Every record must appear in your reply exactly as written.

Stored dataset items
:::::

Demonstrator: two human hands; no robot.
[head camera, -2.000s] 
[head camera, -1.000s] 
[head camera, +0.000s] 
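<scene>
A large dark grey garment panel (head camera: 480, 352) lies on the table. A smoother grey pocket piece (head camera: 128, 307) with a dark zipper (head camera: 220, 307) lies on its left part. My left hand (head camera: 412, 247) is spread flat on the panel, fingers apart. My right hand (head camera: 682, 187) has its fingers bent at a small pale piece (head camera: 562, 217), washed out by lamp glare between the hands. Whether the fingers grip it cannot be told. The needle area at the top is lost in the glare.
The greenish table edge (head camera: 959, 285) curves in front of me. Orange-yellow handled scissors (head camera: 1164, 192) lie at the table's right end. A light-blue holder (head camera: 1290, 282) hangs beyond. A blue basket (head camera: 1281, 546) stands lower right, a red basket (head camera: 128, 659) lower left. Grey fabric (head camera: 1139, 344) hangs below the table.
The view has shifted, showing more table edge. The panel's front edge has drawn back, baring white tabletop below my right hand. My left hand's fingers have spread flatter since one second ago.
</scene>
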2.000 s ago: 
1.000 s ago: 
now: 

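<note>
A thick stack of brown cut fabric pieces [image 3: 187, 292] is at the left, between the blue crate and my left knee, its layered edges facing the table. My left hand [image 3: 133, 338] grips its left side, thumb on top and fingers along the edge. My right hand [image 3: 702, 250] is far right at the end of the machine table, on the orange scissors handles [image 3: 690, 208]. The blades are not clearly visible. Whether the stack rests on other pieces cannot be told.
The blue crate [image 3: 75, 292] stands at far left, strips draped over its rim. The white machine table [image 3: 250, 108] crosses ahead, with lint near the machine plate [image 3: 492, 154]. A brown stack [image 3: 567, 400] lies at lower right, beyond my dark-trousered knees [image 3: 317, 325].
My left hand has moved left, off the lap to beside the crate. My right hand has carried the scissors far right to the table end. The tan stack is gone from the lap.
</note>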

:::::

* [Solution for this exercise]
Demonstrator: two human hands; no robot.
[head camera, -2.000s] 
[head camera, -1.000s] 
[head camera, +0.000s] 
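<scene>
A large dark grey garment panel (head camera: 480, 352) lies on the table. A smoother grey pocket piece (head camera: 128, 307) with a dark zipper (head camera: 220, 307) lies on its left part. My left hand (head camera: 412, 247) is spread flat on the panel, fingers apart. My right hand (head camera: 682, 187) has its fingers bent at a small pale piece (head camera: 562, 217), washed out by lamp glare between the hands. Whether the fingers grip it cannot be told. The needle area at the top is lost in the glare.
The greenish table edge (head camera: 959, 285) curves in front of me. Orange-yellow handled scissors (head camera: 1164, 192) lie at the table's right end. A light-blue holder (head camera: 1290, 282) hangs beyond. A blue basket (head camera: 1281, 546) stands lower right, a red basket (head camera: 128, 659) lower left. Grey fabric (head camera: 1139, 344) hangs below the table.
The view has shifted, showing more table edge. The panel's front edge has drawn back, baring white tabletop below my right hand. My left hand's fingers have spread flatter since one second ago.
</scene>
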2.000 s ago: 
1.000 s ago: 
now: 

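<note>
A thick stack of brown cut fabric pieces [image 3: 187, 292] is at the left, between the blue crate and my left knee, its layered edges facing the table. My left hand [image 3: 133, 338] grips its left side, thumb on top and fingers along the edge. My right hand [image 3: 702, 250] is far right at the end of the machine table, on the orange scissors handles [image 3: 690, 208]. The blades are not clearly visible. Whether the stack rests on other pieces cannot be told.
The blue crate [image 3: 75, 292] stands at far left, strips draped over its rim. The white machine table [image 3: 250, 108] crosses ahead, with lint near the machine plate [image 3: 492, 154]. A brown stack [image 3: 567, 400] lies at lower right, beyond my dark-trousered knees [image 3: 317, 325].
My left hand has moved left, off the lap to beside the crate. My right hand has carried the scissors far right to the table end. The tan stack is gone from the lap.
</note>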

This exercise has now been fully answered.